Pair Corralation between F M and University Bancorp

Given the investment horizon of 90 days F M Bank is expected to generate 1.86 times more return on investment than University Bancorp. However, F M is 1.86 times more volatile than University Bancorp. It trades about 0.2 of its potential returns per unit of risk. University Bancorp is currently generating about 0.04 per unit of risk. If you would invest  2,312  in F M Bank on August 18, 2025 and sell it today you would earn a total of  383.00  from holding F M Bank or generate 16.57% return on investment over 90 days.
Time Period3 Months [change]
DirectionMoves Together 
StrengthSignificant
Accuracy100.0%
ValuesDaily Returns

F M Bank  vs.  University Bancorp

 Performance 
       Timeline  
F M Bank 

Risk-Adjusted Performance

Solid

 
Weak
 
Strong
Compared to the overall equity markets, risk-adjusted returns on investments in F M Bank are ranked lower than 16 (%) of all global equities and portfolios over the last 90 days. In spite of very conflicting fundamental drivers, F M displayed solid returns over the last few months and may actually be approaching a breakup point.
University Bancorp 

Risk-Adjusted Performance

Soft

 
Weak
 
Strong
Compared to the overall equity markets, risk-adjusted returns on investments in University Bancorp are ranked lower than 3 (%) of all global equities and portfolios over the last 90 days. Despite somewhat strong forward indicators, University Bancorp is not utilizing all of its potentials. The latest stock price disturbance, may contribute to short-term losses for the investors.

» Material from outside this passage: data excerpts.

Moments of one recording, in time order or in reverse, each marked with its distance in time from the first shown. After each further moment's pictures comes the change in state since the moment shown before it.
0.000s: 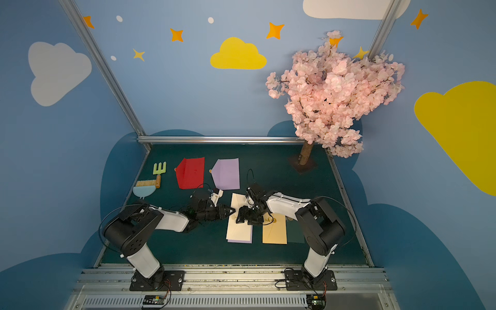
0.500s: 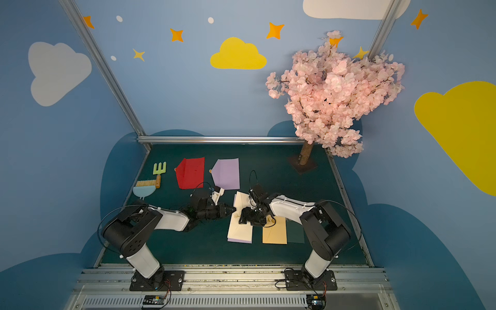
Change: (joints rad) left arm 0.000 -0.006 0.023 0.002 0.033 0.003; right arm -0.007 -0.055 -0.058 0.019 0.041 0.023
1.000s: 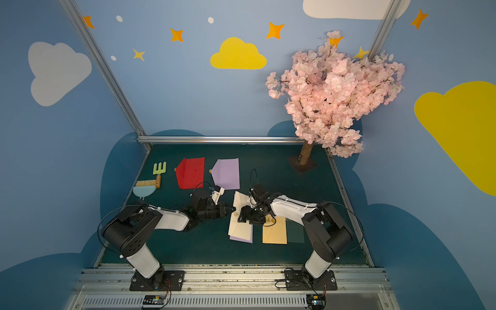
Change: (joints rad) left arm 0.001 -0.002 0.006 0.006 0.005 0.002; right arm -0.005 -0.034 -0.007 0.024 -0.006 0.005
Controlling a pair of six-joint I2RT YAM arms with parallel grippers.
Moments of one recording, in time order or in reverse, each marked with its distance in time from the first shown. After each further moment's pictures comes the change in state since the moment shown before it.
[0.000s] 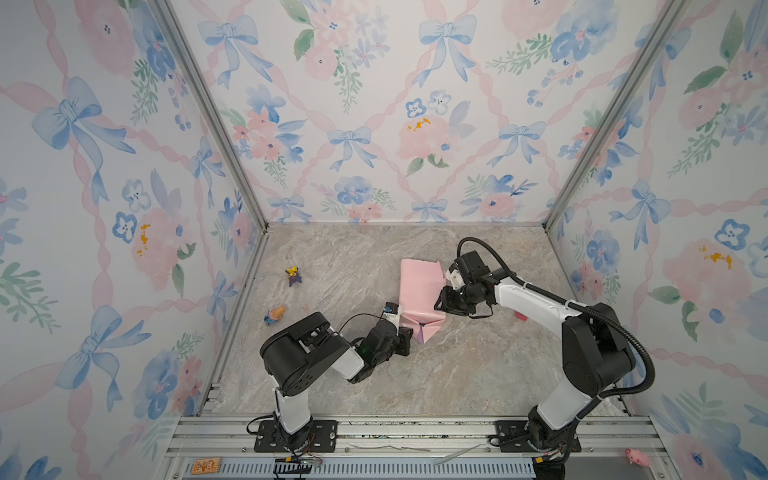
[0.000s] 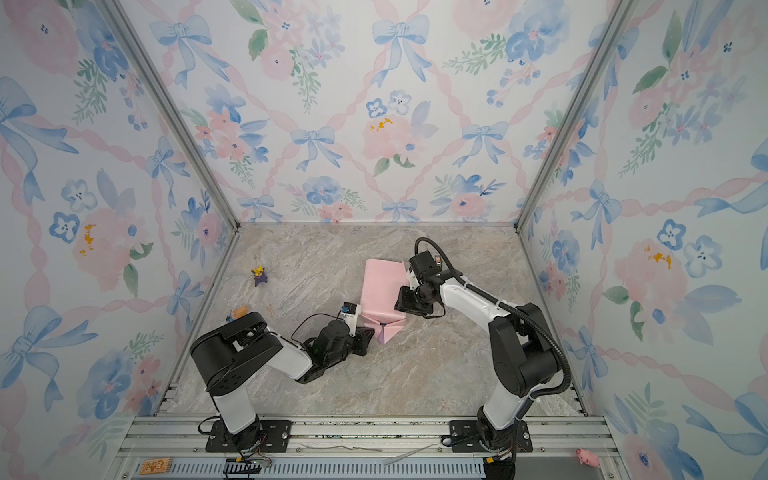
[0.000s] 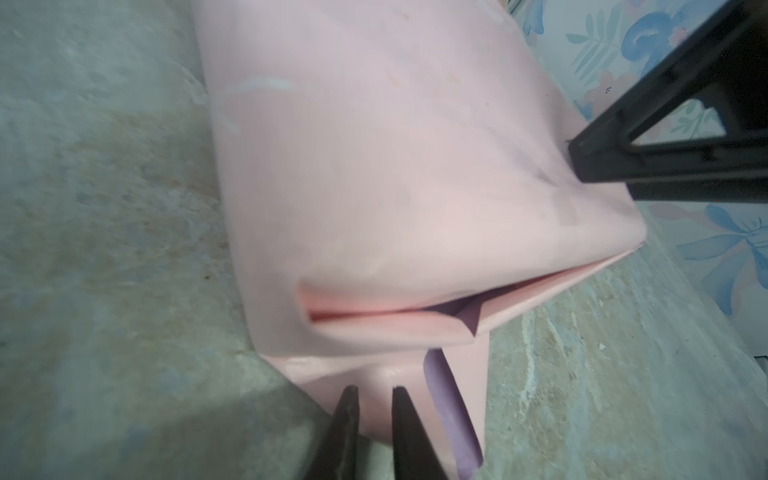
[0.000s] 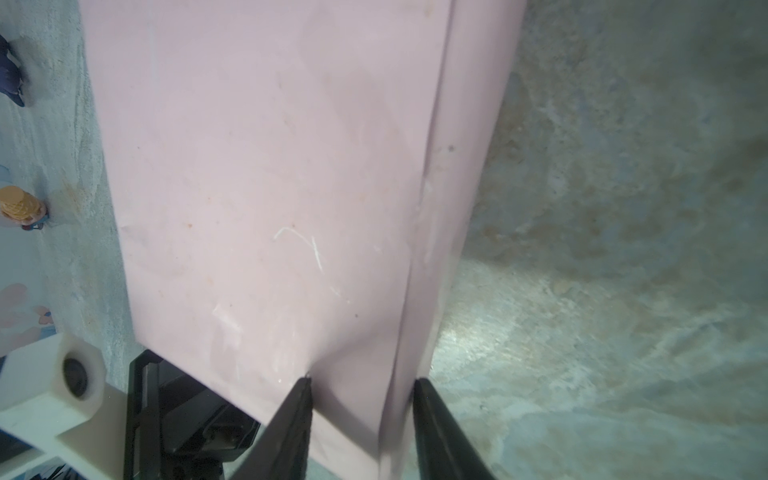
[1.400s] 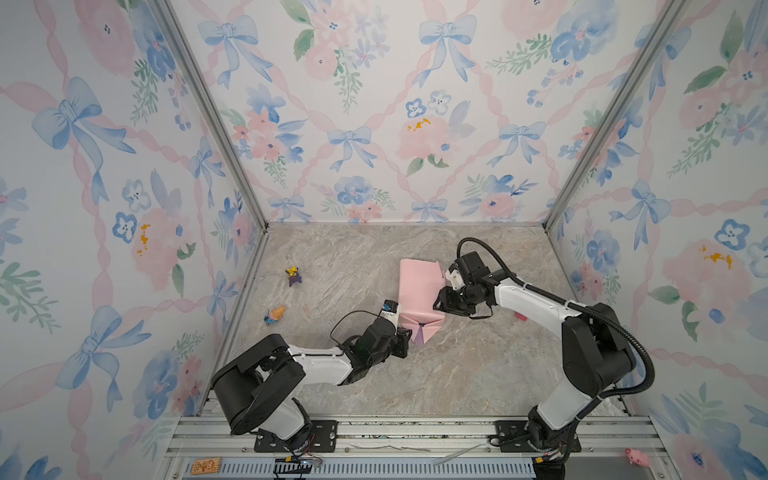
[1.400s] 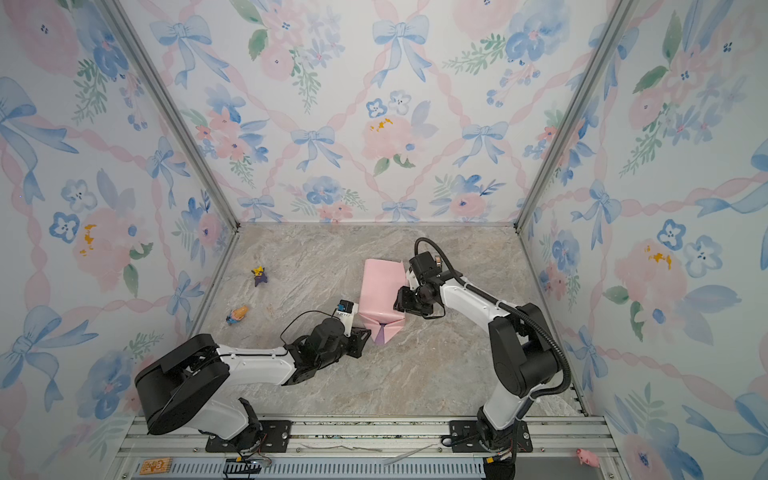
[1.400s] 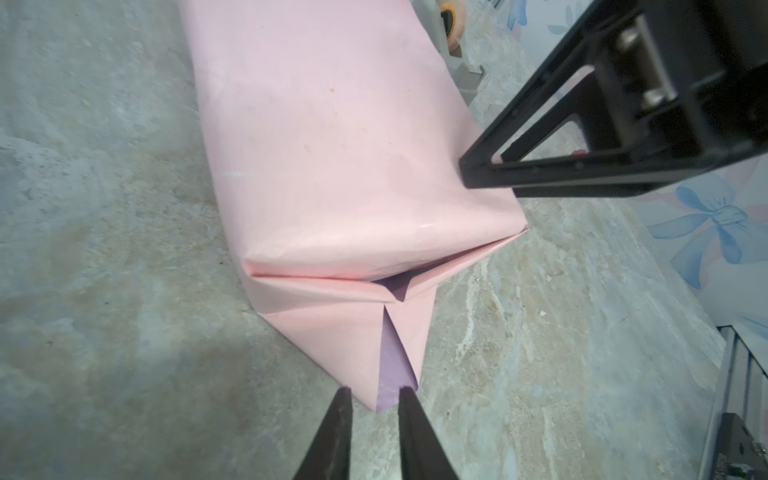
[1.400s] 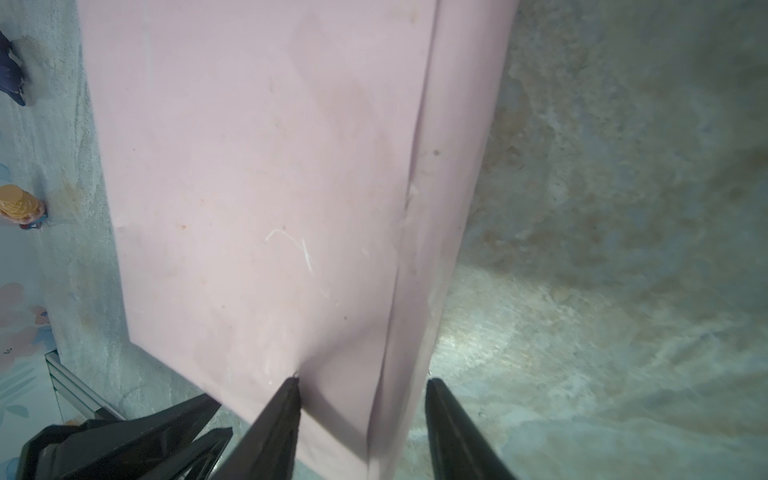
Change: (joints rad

F M and University Bancorp Volatility Contrast

   Predicted Return Density   
       Returns  

Pair Trading with F M and University Bancorp

The main advantage of trading using opposite F M and University Bancorp positions is that it hedges away some unsystematic risk. Because of two separate transactions, even if F M position performs unexpectedly, University Bancorp can make up some of the losses. Pair trading also minimizes risk from directional movements in the market. For example, if an entire industry or sector drops because of unexpected headlines, the short position in University Bancorp will offset losses from the drop in University Bancorp's long position.
The idea behind F M Bank and University Bancorp pairs trading is to make the combined position market-neutral, meaning the overall market's direction will not affect its win or loss (or potential downside or upside). This can be achieved by designing a pairs trade with two highly correlated stocks or equities that operate in a similar space or sector, making it possible to obtain profits through simple and relatively low-risk investment.
Check out your portfolio center.
Note that this page's information should be used as a complementary analysis to find the right mix of equity instruments to add to your existing portfolios or create a brand new portfolio. You can also try the Fundamentals Comparison module to compare fundamentals across multiple equities to find investing opportunities.